**What to do:**
Locate the word "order" in the data below, then copy every line that holds it.

**Raw data:**
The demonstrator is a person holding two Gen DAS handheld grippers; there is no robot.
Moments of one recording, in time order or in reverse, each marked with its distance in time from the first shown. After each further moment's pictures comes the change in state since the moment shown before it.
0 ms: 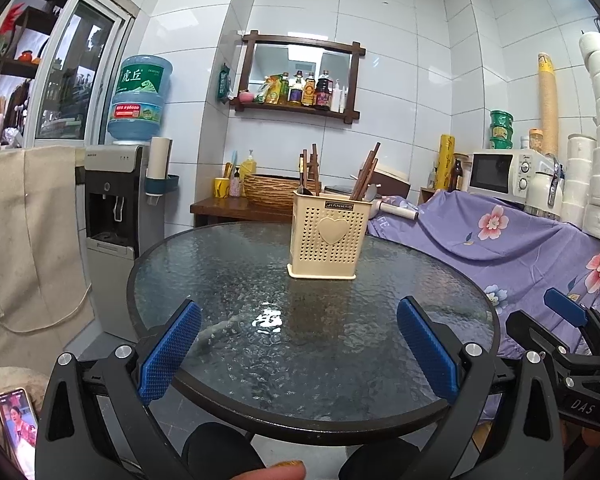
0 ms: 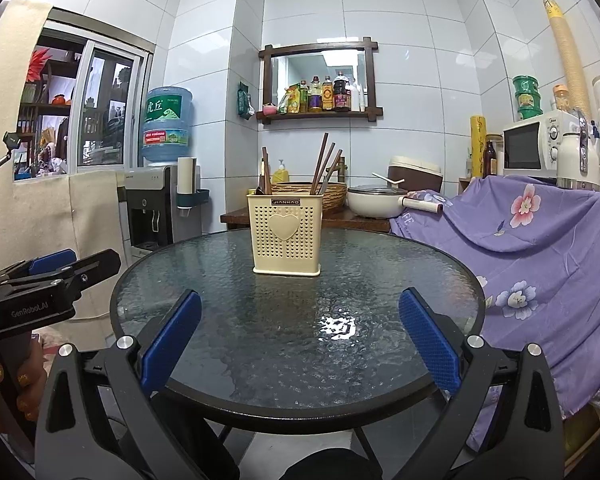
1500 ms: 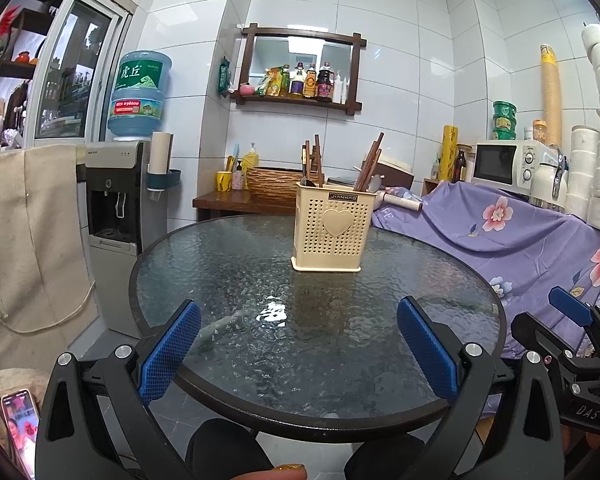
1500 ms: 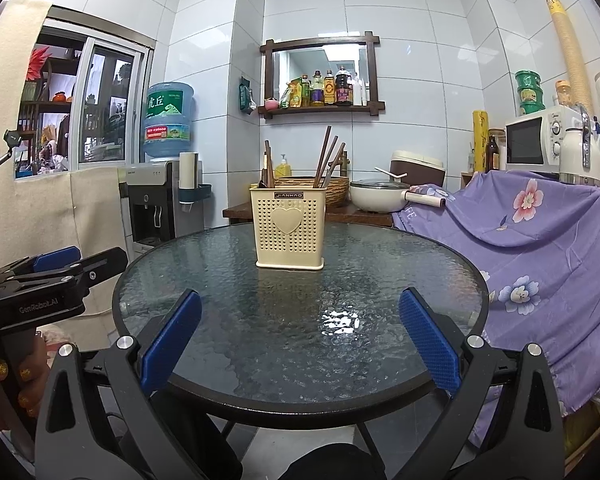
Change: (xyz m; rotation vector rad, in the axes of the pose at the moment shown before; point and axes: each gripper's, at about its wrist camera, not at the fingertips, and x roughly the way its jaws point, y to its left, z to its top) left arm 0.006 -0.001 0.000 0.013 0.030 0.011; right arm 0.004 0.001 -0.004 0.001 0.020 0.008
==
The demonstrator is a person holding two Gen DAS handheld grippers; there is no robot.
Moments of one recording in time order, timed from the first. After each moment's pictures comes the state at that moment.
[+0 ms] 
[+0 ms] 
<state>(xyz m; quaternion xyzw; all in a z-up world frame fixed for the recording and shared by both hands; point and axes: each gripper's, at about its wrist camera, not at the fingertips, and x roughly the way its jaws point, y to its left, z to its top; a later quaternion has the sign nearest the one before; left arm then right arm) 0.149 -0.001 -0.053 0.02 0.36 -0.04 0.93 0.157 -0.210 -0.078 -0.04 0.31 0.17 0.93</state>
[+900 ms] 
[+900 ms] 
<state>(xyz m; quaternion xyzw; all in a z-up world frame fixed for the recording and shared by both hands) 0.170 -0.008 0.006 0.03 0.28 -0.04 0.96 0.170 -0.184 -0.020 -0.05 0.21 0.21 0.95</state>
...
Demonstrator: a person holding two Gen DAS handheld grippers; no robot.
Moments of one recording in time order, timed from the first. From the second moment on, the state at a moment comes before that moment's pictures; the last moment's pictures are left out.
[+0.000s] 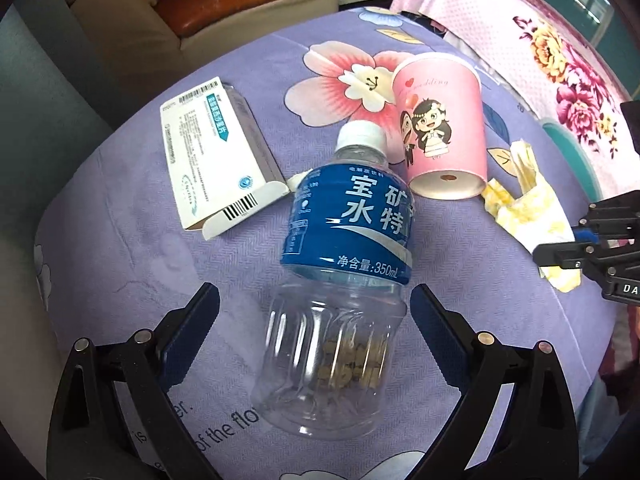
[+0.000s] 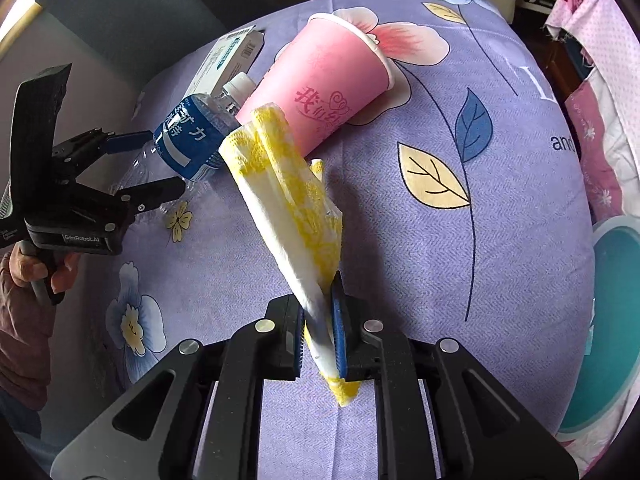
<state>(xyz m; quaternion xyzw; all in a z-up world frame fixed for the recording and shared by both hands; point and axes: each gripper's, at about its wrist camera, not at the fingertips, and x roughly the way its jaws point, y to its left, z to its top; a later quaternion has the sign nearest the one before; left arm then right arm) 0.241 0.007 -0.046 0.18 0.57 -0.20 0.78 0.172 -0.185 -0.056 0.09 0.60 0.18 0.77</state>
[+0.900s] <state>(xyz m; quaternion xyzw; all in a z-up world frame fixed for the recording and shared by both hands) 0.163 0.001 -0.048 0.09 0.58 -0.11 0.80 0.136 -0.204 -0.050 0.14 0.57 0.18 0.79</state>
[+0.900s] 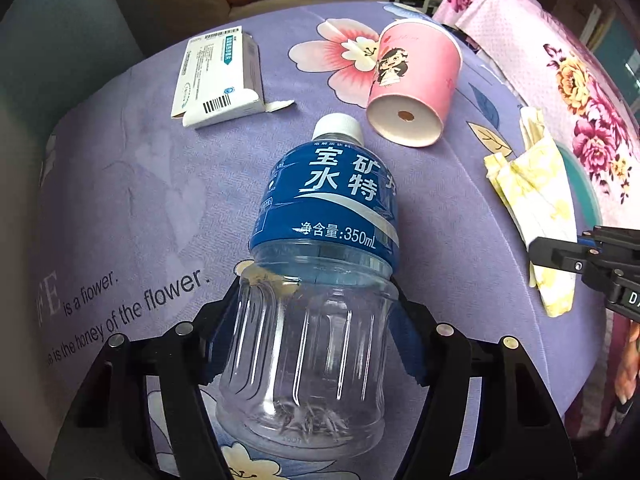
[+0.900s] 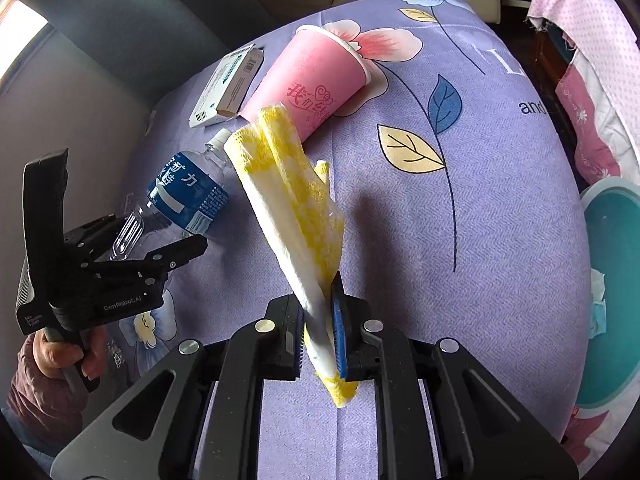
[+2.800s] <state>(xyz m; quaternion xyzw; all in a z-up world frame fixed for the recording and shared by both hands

**Task output:**
Moments of one recording, in time order or in reverse, each marked with its distance in time from the first shown. After each further moment's pictures comes the change in state since the moment shown before it.
Moments of one recording in time order, timed from the first. After each moment's pictures comes the state at that moment.
Moments of one recording in time order, timed from the first. From the second moment on, the state at a moment comes before that moment's pictures; the last moment's pictures are left out.

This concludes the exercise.